Skeletons, degenerations, and Gromov-Witten theory

This dissertation presents a study of the non--Archimedean and tropical geometry of relative Gromov--Witten theories. We investigate skeletons of analytifications of moduli spaces of maps in three settings -- the Abramovich--Corti--Vistoli space of twisted stable maps between curves, Jun Li's space of relative stable maps from P 1 to P 1, and the Abramovich--Chen--Gross--Siebert space of logarithmic maps to toric varieties and toric stacks. Our main motivation is a program for geometrizing correspondence theorems in tropical geometry, which typically relate an algebrogeometric enumerative problem with a combinatorial one. As applications, we recover new and simplified proofs of a number of important correspondence results in tropical geometry at the level of moduli spaces.

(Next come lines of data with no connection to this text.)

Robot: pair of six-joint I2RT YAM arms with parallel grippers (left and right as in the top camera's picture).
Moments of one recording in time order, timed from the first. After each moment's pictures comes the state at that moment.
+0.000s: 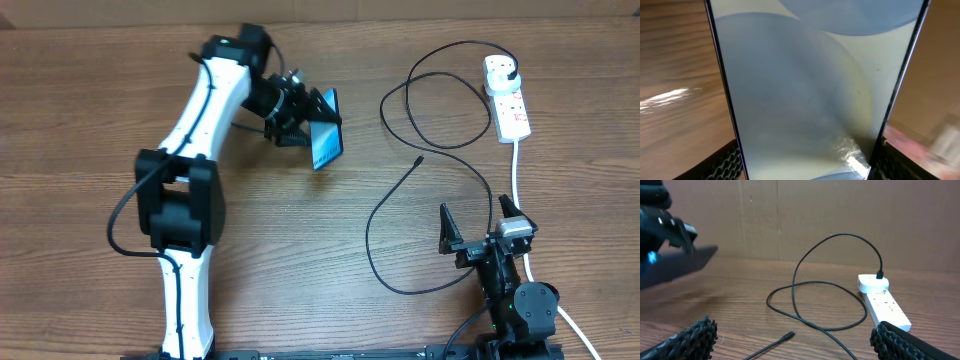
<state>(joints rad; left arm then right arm) -0.19 2.31 2.07 -1.31 0.95 -0.36 0.09 0.02 0.02 -0.03 -0.06 -0.01</state>
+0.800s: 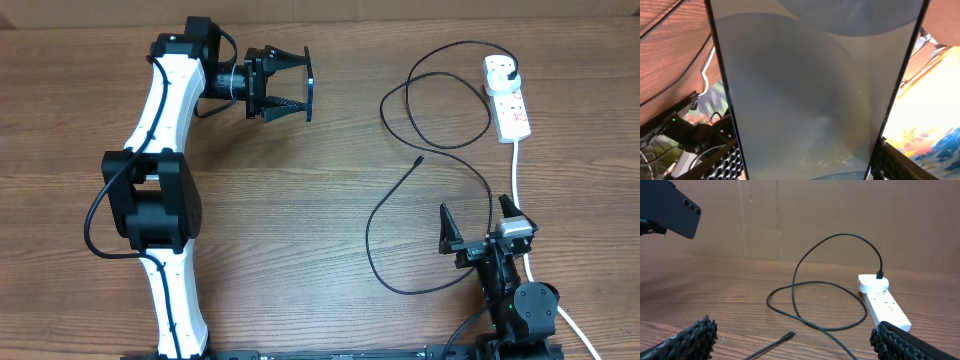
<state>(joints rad) -0.05 2.31 2.07 -1.26 1.51 -0.71 0.09 0.02 0.02 -0.03 -0.06 -0.01</state>
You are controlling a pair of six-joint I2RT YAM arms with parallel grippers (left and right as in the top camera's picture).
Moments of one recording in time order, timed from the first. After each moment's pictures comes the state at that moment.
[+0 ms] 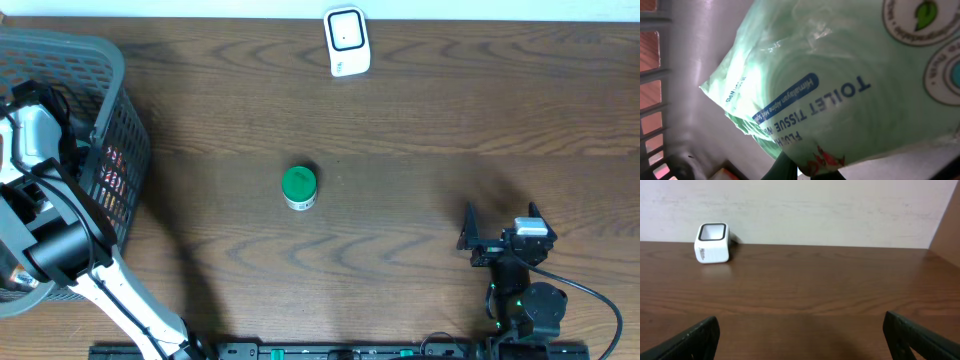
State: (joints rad) left arm 0.55 2.19 1.70 -1.06 -0.38 0.11; right arm -0.06 0.01 0.01 -0.07 -0.04 -0.03
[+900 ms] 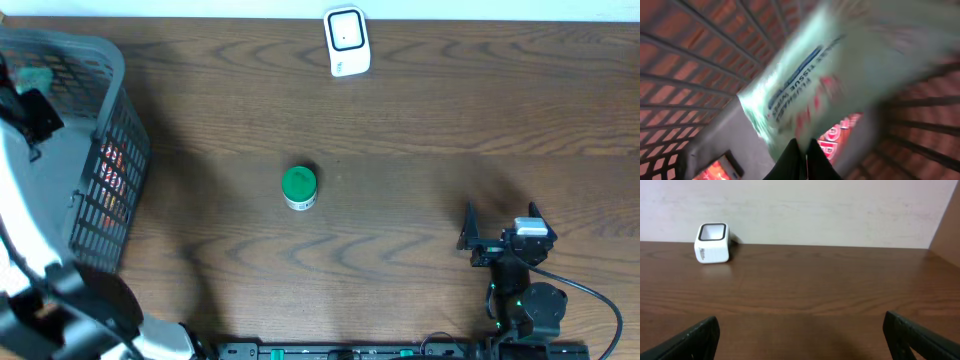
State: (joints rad) left arm 0.55 1.70 1.72 -1.01 -0.08 -0.06; right arm -0.06 0.01 0.01 -0.07 -0.04 -0.03
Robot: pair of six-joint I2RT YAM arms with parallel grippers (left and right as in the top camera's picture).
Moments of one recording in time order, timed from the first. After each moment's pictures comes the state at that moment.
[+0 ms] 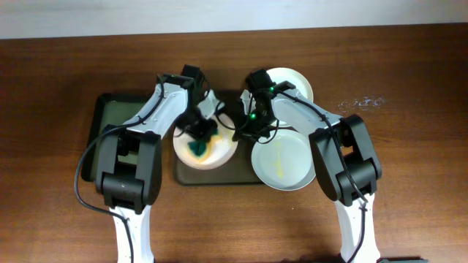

We deduce that the tropical rational double ramification cycle, and more generally, tropical rational Gromov--Witten cycles for P 1 , are tropicalizations of their classical counterparts. This answers a question of Bertram, Cavalieri, and Markwig. Our study also reveals. an elementary description of the space of genus 0 logarithmic stable maps to a toric variety X as an explicit toroidal modification of M¯ 0,n x X. Finally, we turn our attention to the tropicalization of stable maps in the case of obstructed geometries. Our main result in this context shows that the every embedded tropical curve in R n may be realized as the tropicalization of a smooth curve together with a logarithmic map to a toric Artin fan, namely the quotient of a toric variety by its dense torus.